玉狐一觉醒来,却见红霞金灿,日已西斜,四下打量,她已然安稳地回到了李府她那个安适的小屋,小屋里一切如旧,安逸得就仿佛她从来没有离开过。肩上的戟伤已经上过药包扎妥当,虽然好像已经止了血,可是玉狐自己知道,这种神器造成的伤口,这些寻常的人间草药是全无用处的,若是她元丹归体还有望靠自身修行之力弥合伤口,现下,只能保住不再恶化便是幸运,看来,寻龙首之事还是得及早处理,只是……哎!
正呆呆盯着帐顶出神之时,门外突然传来一阵稳稳的脚步声,是李世民,玉狐淡然轻笑,她对这个脚步声居然感到非常亲切,李世民的脚步声非常好认,一步一步就像鼓点一样,每一下都敲在硍节上。她真的没料到居然会这么快就遇上李世民,眼见着他那不得解释誓不罢休的表情,着实有些无奈,所以才不得不装昏先搪塞一下,不过她也确实累了,所以闭着眼倒在李世民怀中后不久,居然真的就在他那声声焦切的呼唤中睡了过去,没料到,这一觉竟然睡得如此踏实沉稳,连个梦都没有。
玉狐轻轻转身,面向床内,将背影留给了准备开门进来的李世民。李世民慢慢推开门,轻手轻脚地走到玉狐床边,很小心地生怕吵醒了她似的半侧着身坐了下来,轻轻探手揭开玉狐的领口,察看了一眼玉狐右肩的伤口,见伤口再没血渗出来才略略放了些心。只是紧皱的眉头却始终无法松开,心里缠绕的全是大夫临走前的叹息:“这位姑娘伤势很重,不但右肩被利刃贯穿,而且还有严重的内伤,心脉似乎受了不小的损伤,以后恐怕会落下毛病。而且,她的体质似乎比较特殊,伤口愈合格外缓慢,右肩的伤虽然勉强止了血,但是似乎很难收口,若是这伤口一直无法结痂愈合,她迟早会因这伤送了性命。

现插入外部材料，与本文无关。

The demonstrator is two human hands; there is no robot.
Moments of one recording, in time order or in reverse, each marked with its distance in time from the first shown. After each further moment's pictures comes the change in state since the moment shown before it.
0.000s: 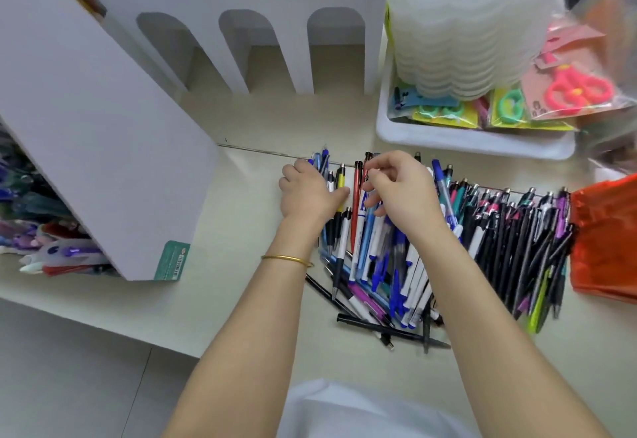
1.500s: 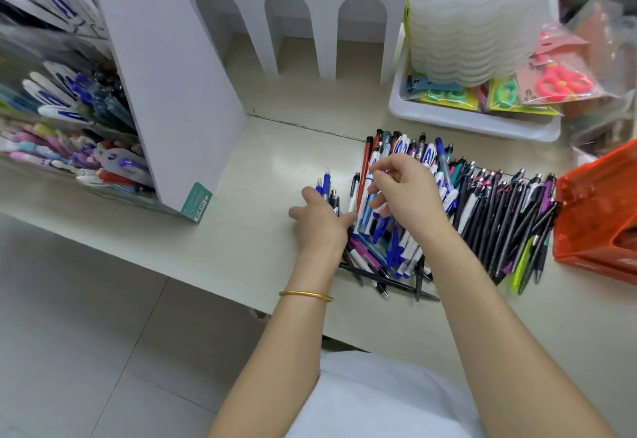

”听了这样的结论,李世民的心里就像在被千百根尖针猛扎般的疼,他实在无法想象,究竟是什么人居然会对玉瑚这么天真可爱的小姑娘下这样重的手,她这些日子在外究竟遭遇了什么,说到底,她到底为何会失踪,这些都太令人费解了。
李世民细细观瞧着玉狐幼嫩绝美的脸庞,手指仿佛有自主意识般不由自主地轻轻抚上她的侧脸,轻拨她的鬓发,微微低头在她耳侧落下一个吻,极轻极无奈地轻叹了一声:“这些日子,你究竟到哪儿去了,怎么会把自己弄成这样?”
玉狐听见他的叹息,心头一震,竟有些忍不住鼻酸的感觉,难道受了伤之后连性情也会变得格外脆弱吗?无法多想,只知道面对李世民那幽幽的叹息声,她实在无法再继续装睡下去,只能轻皱了皱眉,缓缓翻转了身子,看向李世民。
“你醒了?”李世民一见她醒来,立即喜上眉梢,只是这喜色仅是昙花一现,随即脸色便重重一沉,满身的温柔与心痛掩了个干干净净,腾地一下站起身,板着脸不怒自威地沉声问道:“你可知道按《隋律》抓回的逃奴可如何处置?”
玉狐轻抚肩头有些虚弱地撑起身子,呵呵轻笑,“公子不是说过,逃奴是要杖毙的,不过,那是逃奴,可不干我什么事,我可不是什么逃奴。”
李世民见玉狐居然不顾伤势随便乱动,那副强板起的恶脸再也装不下去,急忙伸手过去轻轻扶搂住她,皱眉喝道:“你乱动什么!想把刚刚才止了血的伤口再折腾开吗?”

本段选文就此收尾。